%%
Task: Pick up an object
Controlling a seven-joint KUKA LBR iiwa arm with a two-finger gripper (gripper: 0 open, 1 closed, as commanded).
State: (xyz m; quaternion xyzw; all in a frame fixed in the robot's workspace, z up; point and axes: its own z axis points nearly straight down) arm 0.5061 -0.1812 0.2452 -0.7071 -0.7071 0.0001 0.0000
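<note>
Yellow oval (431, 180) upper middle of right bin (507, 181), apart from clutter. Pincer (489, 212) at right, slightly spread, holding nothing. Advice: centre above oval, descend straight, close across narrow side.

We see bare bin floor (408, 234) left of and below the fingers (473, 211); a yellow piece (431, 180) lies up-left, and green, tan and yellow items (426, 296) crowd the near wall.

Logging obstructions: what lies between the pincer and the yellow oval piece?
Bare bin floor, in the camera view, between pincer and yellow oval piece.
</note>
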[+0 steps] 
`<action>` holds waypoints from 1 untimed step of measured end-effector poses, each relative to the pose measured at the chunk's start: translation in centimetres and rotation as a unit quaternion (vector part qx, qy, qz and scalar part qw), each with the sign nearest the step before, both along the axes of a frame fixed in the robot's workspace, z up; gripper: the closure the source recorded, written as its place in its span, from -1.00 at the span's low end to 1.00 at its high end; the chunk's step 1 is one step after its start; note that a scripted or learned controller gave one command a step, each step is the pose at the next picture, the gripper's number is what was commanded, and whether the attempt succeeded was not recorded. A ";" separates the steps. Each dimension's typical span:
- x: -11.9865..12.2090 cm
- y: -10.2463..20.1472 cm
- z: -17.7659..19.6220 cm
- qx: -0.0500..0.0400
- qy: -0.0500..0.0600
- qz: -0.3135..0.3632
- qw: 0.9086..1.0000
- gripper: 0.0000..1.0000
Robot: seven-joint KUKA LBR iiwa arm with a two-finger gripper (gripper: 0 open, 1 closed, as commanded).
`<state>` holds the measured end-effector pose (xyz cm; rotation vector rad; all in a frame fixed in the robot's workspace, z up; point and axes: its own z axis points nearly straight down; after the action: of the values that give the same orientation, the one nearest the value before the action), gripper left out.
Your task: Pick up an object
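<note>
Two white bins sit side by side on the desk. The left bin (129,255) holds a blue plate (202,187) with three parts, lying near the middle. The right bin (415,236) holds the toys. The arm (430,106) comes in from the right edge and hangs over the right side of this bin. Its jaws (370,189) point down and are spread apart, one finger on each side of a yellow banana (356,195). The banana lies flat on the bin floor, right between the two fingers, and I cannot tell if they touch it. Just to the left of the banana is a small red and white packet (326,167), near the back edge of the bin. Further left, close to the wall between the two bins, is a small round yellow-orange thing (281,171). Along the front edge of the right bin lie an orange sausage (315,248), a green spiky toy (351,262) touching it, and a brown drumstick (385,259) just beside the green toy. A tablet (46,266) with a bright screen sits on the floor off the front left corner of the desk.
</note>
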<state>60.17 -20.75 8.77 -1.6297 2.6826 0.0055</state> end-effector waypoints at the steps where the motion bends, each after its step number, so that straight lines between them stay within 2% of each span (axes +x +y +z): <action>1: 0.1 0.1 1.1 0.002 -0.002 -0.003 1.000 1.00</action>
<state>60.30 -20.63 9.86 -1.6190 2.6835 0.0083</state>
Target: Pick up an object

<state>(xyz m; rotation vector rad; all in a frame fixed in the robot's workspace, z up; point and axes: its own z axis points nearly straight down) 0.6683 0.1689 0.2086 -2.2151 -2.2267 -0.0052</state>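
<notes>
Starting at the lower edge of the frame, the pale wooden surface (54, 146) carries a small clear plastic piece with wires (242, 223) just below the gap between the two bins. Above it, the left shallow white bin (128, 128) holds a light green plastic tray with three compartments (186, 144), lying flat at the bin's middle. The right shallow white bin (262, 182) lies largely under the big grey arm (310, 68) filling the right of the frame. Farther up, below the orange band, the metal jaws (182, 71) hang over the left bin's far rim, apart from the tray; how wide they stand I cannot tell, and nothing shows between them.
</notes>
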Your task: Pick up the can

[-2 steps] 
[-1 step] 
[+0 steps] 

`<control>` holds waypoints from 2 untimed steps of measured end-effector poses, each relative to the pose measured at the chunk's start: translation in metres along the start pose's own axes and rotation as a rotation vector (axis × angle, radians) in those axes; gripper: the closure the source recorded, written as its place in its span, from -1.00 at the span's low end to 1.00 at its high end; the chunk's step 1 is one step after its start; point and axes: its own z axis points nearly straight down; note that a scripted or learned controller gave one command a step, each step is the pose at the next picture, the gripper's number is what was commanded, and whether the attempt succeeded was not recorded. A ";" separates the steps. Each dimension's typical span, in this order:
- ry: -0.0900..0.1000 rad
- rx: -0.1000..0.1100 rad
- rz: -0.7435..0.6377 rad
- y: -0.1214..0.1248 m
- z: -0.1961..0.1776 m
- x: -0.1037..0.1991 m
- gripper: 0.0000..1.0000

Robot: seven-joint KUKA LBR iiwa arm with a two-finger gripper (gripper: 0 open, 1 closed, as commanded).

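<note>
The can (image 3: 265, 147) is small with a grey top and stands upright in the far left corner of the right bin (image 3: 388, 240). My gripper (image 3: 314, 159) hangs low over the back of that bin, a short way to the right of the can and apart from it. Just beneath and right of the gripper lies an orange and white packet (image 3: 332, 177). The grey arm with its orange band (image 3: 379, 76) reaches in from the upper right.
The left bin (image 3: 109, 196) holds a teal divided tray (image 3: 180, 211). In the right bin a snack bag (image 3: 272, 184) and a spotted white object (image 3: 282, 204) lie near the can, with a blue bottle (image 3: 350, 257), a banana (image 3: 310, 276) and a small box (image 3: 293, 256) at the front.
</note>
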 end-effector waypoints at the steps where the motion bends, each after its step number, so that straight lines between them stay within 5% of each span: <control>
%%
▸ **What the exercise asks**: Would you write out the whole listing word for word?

▸ **Solution**:
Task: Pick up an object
Controlling a seven-joint KUKA LBR iiwa arm with a two-finger gripper (gripper: 0 open, 1 closed, as commanded).
State: (xyz m; quaternion xyzw; all in a frame fixed in the robot's workspace, z up; point and axes: its own z axis points nearly straight down) arm 0.5061 -0.1812 0.2452 -0.7071 -0.7071 0.0001 0.0000
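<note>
Yellow oval (431, 180) upper middle of right bin (507, 181), apart from clutter. Pincer (489, 212) at right, slightly spread, holding nothing. Advice: centre above oval, descend straight, close across narrow side.

We see bare bin floor (408, 234) left of and below the fingers (473, 211); a yellow piece (431, 180) lies up-left, and green, tan and yellow items (426, 296) crowd the near wall.

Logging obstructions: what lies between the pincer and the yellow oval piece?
Bare bin floor, in the camera view, between pincer and yellow oval piece.
</note>
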[+0 steps] 
`<action>` holds waypoints from 1 untimed step of measured end-effector poses, each relative to the pose measured at the chunk's start: translation in centimetres and rotation as a unit quaternion (vector part qx, qy, qz and scalar part qw), each with the sign nearest the step before, both along the axes of a frame fixed in the robot's workspace, z up; gripper: the closure the source recorded, written as its place in its span, from -1.00 at the span's low end to 1.00 at its high end; the chunk's step 1 is one step after its start; note that a scripted or learned controller gave one command a step, each step is the pose at the next picture, the gripper's number is what was commanded, and whether the attempt succeeded was not recorded. A ";" separates the steps. Each dimension's typical span:
- x: -11.9865..12.2090 cm
- y: -10.2463..20.1472 cm
- z: -17.7659..19.6220 cm
- qx: -0.0500..0.0400
- qy: -0.0500..0.0600
- qz: -0.3135..0.3632
- qw: 0.9086..1.0000
- gripper: 0.0000..1.0000
Robot: seven-joint KUKA LBR iiwa arm with a two-finger gripper (gripper: 0 open, 1 closed, as commanded).
`<state>` holds the measured end-effector pose (xyz cm; rotation vector rad; all in a frame fixed in the robot's workspace, z up; point and axes: its own z axis points nearly straight down; after the action: of the values that give the same orientation, the one nearest the value before the action), gripper left out.
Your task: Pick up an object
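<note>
Two white bins sit side by side on the desk. The left bin (129,255) holds a blue plate (202,187) with three parts, lying near the middle. The right bin (415,236) holds the toys. The arm (430,106) comes in from the right edge and hangs over the right side of this bin. Its jaws (370,189) point down and are spread apart, one finger on each side of a yellow banana (356,195). The banana lies flat on the bin floor, right between the two fingers, and I cannot tell if they touch it. Just to the left of the banana is a small red and white packet (326,167), near the back edge of the bin. Further left, close to the wall between the two bins, is a small round yellow-orange thing (281,171). Along the front edge of the right bin lie an orange sausage (315,248), a green spiky toy (351,262) touching it, and a brown drumstick (385,259) just beside the green toy. A tablet (46,266) with a bright screen sits on the floor off the front left corner of the desk.
</note>
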<state>60.17 -20.75 8.77 -1.6297 2.6826 0.0055</state> end-effector waypoints at the steps where the motion bends, each after its step number, so that straight lines between them stay within 2% of each span (axes +x +y +z): <action>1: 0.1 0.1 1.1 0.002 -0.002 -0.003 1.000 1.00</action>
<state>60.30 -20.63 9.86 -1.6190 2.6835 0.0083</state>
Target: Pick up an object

<state>(xyz m; rotation vector rad; all in a frame fixed in the robot's workspace, z up; point and axes: its own z axis points nearly straight down) 0.6683 0.1689 0.2086 -2.2151 -2.2267 -0.0052</state>
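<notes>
Starting at the lower edge of the frame, the pale wooden surface (54, 146) carries a small clear plastic piece with wires (242, 223) just below the gap between the two bins. Above it, the left shallow white bin (128, 128) holds a light green plastic tray with three compartments (186, 144), lying flat at the bin's middle. The right shallow white bin (262, 182) lies largely under the big grey arm (310, 68) filling the right of the frame. Farther up, below the orange band, the metal jaws (182, 71) hang over the left bin's far rim, apart from the tray; how wide they stand I cannot tell, and nothing shows between them.
</notes>
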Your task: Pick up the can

[-2 steps] 
[-1 step] 
[+0 steps] 

`<control>` holds waypoints from 2 untimed steps of measured end-effector poses, each relative to the pose measured at the chunk's start: translation in metres along the start pose's own axes and rotation as a rotation vector (axis × angle, radians) in those axes; gripper: the closure the source recorded, written as its place in its span, from -1.00 at the span's low end to 1.00 at its high end; the chunk's step 1 is one step after its start; point and axes: its own z axis points nearly straight down; note that a scripted or learned controller gave one command a step, each step is the pose at the next picture, the gripper's number is what was commanded, and whether the attempt succeeded was not recorded. A ";" separates the steps. Each dimension's typical span, in this order:
- ry: -0.0900..0.1000 rad
- rx: -0.1000..0.1100 rad
- rz: -0.7435..0.6377 rad
- y: -0.1214..0.1248 m
- z: -0.1961..0.1776 m
- x: -0.1037..0.1991 m
- gripper: 0.0000..1.0000

Robot: seven-joint KUKA LBR iiwa arm with a two-finger gripper (gripper: 0 open, 1 closed, as commanded).

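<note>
The can (image 3: 265, 147) is small with a grey top and stands upright in the far left corner of the right bin (image 3: 388, 240). My gripper (image 3: 314, 159) hangs low over the back of that bin, a short way to the right of the can and apart from it. Just beneath and right of the gripper lies an orange and white packet (image 3: 332, 177). The grey arm with its orange band (image 3: 379, 76) reaches in from the upper right.
The left bin (image 3: 109, 196) holds a teal divided tray (image 3: 180, 211). In the right bin a snack bag (image 3: 272, 184) and a spotted white object (image 3: 282, 204) lie near the can, with a blue bottle (image 3: 350, 257), a banana (image 3: 310, 276) and a small box (image 3: 293, 256) at the front.
</note>
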 end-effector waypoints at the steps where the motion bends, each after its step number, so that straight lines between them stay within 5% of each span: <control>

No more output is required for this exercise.